Like the D.C. Circuit itself, plaintiffs have criticized the Navegar line of cases as improperly stringent in comparison with other authority. See Pl. Resp. at 14-22. That criticism is especially apt in this case. Domestic firearm merchants are legally obligated to refuse sale to citizens who reside abroad. Because sales will be refused, would-be purchasers will never draw government attention. Because they will draw no attention, they will never be in a position to be threatened with prosecution. If Navegar retains its vitality, the only way the state residence law can be challenged in this Circuit is to engage in a forbidden transaction, exposing oneself to prosecution. Nevertheless, I must "faithfully apply" the principle enunciated in the Navegar line of cases, which are squarely on point.*fn3
3. Venue-Based Argument
Before they filed here, Dearth and Hodgkins brought separate suits, in Ohio and Texas. See Pl. Resp. at 5. Venue was held improper in both locations.*fn4 See id. at 5-6. Plaintiffs suggest that defendant sought transfer in those cases to obtain the benefit of the D.C. Circuit's exacting standing requirements, and that this district was not an appropriate recipient venue because their lack of standing here means it is not a district "in which [the case] might have been brought," according to the requirements of the transfer statute. 28 U.S.C. § 1404(a); see also 28 U.S.C. § 1406(a). Plaintiffs suggest that this court should "sensibly confirm that inherent in any discretionary transfer here is the idea that jurisdiction cannot be destroyed." Pl. Resp. 25.
The argument is artful but unpersuasive. "There is no valid reason for reading the words 'where it might have been brought' to narrow the range of permissible federal forums beyond those permitted by federal venue statutes." Van Dusen v. Barrack, 376 U.S. 612, 623 (1964); see also Carbonara v. Olmos, 1994 WL 61797, at *1 (N.D. Ill. Feb. 24, 1994) (holding that transfer to a district in which circuit law likely precluded standing was proper because the language of § 1404(a) "refers only to whether venue is proper and not a plaintiff's capacity to sue").
B. Standing of SAF
SAF asserts both organizational and representational standing. Organizations can have standing on their own behalf when they have suffered injuries. See Warth v. Seldin, 422 U.S. 490, 511 (1975). However, SAF has not alleged any sufficient injury. It contends that the work it must do fielding questions from constituents about the laws at issue justifies standing, its voluntary act of teaching cannot plausibly be the basis for a claim of constitutional injury.

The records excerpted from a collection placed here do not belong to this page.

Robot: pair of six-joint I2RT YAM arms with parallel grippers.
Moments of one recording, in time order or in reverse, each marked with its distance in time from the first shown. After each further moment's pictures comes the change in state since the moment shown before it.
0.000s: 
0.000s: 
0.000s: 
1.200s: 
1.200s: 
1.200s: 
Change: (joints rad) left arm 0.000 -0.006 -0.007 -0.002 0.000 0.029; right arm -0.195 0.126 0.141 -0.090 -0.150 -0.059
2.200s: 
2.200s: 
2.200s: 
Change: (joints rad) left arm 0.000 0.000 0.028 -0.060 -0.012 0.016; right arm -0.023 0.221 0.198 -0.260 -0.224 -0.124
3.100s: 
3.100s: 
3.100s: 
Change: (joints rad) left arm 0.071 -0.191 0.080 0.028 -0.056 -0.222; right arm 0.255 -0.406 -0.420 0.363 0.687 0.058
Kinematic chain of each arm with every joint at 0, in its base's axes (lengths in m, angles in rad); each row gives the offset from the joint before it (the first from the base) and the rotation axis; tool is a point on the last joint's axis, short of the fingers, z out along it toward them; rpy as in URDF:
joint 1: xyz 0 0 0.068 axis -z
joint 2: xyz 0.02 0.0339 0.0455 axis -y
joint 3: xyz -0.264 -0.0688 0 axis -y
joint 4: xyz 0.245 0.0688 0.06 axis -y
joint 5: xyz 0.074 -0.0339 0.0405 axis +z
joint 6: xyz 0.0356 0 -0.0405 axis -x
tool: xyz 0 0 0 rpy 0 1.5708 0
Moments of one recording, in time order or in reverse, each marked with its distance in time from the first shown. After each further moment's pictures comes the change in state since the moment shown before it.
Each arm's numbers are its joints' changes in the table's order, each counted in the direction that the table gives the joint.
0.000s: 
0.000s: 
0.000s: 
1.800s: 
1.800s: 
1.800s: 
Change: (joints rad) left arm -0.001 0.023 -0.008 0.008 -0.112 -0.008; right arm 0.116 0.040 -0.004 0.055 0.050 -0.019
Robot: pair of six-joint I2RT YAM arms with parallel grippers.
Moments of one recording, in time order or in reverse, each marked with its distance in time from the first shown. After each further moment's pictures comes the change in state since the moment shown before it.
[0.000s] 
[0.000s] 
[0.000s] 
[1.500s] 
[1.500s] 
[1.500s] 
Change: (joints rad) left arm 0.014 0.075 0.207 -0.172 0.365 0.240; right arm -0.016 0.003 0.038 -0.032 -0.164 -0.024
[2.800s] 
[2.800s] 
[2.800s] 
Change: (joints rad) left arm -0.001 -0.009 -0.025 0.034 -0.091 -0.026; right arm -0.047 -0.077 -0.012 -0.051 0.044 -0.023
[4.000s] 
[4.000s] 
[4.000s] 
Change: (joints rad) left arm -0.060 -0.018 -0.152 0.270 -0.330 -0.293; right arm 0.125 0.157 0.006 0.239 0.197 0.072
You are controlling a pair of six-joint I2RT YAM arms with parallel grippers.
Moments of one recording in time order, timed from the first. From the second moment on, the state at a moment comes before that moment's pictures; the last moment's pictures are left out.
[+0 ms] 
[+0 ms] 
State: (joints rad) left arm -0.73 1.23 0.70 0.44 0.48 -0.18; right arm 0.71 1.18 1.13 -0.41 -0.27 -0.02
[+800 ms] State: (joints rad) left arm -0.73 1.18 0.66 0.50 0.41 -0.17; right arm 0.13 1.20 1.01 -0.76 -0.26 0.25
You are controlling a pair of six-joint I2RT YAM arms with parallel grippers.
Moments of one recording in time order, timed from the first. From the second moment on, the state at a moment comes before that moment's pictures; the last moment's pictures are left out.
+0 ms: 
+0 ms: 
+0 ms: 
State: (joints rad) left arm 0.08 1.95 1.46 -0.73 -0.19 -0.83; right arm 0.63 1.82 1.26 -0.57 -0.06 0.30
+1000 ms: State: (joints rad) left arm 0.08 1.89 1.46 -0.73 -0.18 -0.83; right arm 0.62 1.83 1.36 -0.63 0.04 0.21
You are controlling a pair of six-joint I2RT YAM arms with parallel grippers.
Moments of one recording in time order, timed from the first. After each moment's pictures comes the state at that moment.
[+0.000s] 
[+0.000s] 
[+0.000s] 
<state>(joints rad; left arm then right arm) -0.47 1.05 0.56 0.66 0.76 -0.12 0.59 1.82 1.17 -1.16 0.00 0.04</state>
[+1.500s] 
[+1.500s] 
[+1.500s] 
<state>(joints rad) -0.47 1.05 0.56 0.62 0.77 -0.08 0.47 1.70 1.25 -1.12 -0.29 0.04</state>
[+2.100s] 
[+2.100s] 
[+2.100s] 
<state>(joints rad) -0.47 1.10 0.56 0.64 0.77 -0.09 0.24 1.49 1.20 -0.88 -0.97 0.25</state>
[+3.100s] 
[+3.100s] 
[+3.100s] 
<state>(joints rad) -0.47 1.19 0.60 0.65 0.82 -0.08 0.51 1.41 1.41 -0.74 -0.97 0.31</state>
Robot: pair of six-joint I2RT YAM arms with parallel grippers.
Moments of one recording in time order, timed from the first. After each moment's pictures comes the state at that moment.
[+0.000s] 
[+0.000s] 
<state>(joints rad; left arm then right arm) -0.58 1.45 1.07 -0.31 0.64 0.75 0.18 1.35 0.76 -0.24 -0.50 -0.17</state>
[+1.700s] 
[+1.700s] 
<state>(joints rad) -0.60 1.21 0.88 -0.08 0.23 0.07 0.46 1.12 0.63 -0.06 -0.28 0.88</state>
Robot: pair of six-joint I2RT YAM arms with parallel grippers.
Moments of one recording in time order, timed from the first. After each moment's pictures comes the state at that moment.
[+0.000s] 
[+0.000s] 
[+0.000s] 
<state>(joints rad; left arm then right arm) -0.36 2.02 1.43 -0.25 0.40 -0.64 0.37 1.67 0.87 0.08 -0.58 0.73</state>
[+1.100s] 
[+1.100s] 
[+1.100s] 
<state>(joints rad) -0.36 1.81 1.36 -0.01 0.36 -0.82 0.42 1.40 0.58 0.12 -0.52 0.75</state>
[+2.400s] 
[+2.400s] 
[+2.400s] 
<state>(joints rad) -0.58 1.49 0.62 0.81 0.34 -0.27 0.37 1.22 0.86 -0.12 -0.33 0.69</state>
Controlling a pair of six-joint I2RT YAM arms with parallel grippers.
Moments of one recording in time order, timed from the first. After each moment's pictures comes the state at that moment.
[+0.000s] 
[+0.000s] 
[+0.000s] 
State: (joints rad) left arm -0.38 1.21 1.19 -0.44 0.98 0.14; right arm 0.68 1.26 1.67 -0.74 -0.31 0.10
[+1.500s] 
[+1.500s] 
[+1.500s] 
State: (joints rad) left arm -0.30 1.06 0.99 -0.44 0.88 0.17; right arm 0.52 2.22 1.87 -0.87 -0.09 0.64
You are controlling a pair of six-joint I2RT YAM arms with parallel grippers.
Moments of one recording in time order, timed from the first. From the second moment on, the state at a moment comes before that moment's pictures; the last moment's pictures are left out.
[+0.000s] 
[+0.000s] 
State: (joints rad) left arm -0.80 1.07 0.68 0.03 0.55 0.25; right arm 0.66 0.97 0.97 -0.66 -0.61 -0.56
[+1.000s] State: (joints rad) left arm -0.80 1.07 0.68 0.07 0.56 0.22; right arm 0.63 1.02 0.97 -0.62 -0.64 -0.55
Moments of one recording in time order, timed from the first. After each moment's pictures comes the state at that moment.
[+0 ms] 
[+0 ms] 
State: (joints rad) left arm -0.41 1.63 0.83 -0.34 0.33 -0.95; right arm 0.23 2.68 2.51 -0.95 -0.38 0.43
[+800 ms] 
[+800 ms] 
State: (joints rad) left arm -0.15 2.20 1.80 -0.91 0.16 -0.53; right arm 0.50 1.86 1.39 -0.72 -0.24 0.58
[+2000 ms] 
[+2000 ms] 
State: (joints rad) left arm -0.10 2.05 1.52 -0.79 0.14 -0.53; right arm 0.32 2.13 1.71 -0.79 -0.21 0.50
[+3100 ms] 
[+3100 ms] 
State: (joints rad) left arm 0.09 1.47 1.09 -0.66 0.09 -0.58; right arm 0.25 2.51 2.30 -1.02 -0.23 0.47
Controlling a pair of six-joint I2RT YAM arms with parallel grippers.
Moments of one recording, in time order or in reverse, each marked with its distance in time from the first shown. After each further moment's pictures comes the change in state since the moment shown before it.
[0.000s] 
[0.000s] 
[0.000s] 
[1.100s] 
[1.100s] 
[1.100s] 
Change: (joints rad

An association may sue on behalf of its members if (1) its members would otherwise have standing to sue in their own right, (2) the interests at stake are germane to the organization's purpose, and (3) neither the claim asserted nor the relief requested requires the participation of individual members in the suit. Friends of the Earth, Inc. v. Laidlaw Envtl. Servs. (TOC), Inc., 528 U.S. 167, 181 (2000). SAF cannot meet the first requirement, because it has failed to allege that it has any members who are U.S. citizens residing abroad who intend to purchase firearms domestically in violation of the laws at issue.
For the reasons set forth above, no plaintiff has standing to challenge the provisions at issue. Accordingly, defendant's motion to dismiss will be granted. An appropriate order accompanies this memorandum.